Start of Block

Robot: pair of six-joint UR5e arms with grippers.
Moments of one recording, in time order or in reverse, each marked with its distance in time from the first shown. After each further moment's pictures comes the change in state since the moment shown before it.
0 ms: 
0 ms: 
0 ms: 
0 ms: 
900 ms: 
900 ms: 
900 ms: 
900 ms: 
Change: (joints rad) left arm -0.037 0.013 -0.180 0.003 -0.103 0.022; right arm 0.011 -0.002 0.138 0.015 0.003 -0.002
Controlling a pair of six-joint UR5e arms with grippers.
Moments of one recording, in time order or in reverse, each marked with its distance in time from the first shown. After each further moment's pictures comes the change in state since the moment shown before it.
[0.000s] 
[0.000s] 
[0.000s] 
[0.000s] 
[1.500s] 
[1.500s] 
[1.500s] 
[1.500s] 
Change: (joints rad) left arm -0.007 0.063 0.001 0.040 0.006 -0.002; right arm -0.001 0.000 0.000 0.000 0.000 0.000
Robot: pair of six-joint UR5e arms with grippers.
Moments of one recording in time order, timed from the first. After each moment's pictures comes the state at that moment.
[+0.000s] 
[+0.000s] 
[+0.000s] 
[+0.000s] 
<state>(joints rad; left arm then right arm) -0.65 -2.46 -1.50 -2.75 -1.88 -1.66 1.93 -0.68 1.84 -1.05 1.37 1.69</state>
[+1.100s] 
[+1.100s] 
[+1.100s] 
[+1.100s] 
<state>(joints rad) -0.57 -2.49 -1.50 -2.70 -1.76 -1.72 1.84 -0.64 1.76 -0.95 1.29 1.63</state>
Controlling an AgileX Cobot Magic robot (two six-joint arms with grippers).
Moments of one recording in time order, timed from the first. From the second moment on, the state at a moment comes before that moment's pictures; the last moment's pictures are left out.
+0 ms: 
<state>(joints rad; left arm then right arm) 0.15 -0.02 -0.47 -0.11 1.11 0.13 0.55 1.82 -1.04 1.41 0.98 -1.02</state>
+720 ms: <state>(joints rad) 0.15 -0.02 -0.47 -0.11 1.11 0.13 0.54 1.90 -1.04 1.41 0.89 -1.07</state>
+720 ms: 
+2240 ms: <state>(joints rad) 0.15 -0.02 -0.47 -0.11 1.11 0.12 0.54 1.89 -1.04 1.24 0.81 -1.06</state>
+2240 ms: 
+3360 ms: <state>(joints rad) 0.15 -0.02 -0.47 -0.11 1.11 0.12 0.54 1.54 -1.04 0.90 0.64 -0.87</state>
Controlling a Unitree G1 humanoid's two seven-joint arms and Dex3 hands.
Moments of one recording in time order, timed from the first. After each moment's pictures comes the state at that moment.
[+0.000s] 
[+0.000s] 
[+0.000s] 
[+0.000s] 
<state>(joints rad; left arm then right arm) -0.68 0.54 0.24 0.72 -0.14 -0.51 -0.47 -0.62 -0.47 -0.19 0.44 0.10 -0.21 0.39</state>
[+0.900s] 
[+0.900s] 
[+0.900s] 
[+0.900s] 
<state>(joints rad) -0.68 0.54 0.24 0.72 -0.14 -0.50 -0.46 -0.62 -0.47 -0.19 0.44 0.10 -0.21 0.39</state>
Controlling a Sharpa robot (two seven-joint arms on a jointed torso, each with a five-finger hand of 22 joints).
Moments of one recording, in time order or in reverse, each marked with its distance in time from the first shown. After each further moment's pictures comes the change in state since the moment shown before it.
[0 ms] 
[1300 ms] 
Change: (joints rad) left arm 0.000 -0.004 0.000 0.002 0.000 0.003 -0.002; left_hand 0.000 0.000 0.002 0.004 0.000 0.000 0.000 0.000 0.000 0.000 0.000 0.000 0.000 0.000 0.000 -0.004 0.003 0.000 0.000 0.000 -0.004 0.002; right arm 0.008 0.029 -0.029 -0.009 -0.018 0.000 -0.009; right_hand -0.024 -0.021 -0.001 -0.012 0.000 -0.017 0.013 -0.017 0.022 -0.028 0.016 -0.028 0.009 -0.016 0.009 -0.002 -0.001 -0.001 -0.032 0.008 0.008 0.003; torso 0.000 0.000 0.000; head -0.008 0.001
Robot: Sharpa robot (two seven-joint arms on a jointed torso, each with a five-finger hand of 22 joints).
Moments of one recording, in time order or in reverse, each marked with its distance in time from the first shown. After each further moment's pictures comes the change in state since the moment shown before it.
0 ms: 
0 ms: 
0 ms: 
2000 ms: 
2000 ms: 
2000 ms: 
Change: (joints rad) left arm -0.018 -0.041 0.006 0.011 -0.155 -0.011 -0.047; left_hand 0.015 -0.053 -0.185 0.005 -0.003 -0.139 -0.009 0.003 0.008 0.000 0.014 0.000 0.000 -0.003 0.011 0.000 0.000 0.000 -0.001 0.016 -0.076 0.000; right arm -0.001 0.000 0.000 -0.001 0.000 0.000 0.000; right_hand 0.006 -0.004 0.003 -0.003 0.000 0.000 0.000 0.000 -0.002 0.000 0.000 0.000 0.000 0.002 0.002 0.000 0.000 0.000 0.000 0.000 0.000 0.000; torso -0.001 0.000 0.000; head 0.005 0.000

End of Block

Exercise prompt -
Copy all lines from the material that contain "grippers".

Expected answer -
Robot: pair of six-joint UR5e arms with grippers.
Controlling a pair of six-joint UR5e arms with grippers.
Robot: pair of six-joint UR5e arms with grippers.
Controlling an AgileX Cobot Magic robot (two six-joint arms with grippers).

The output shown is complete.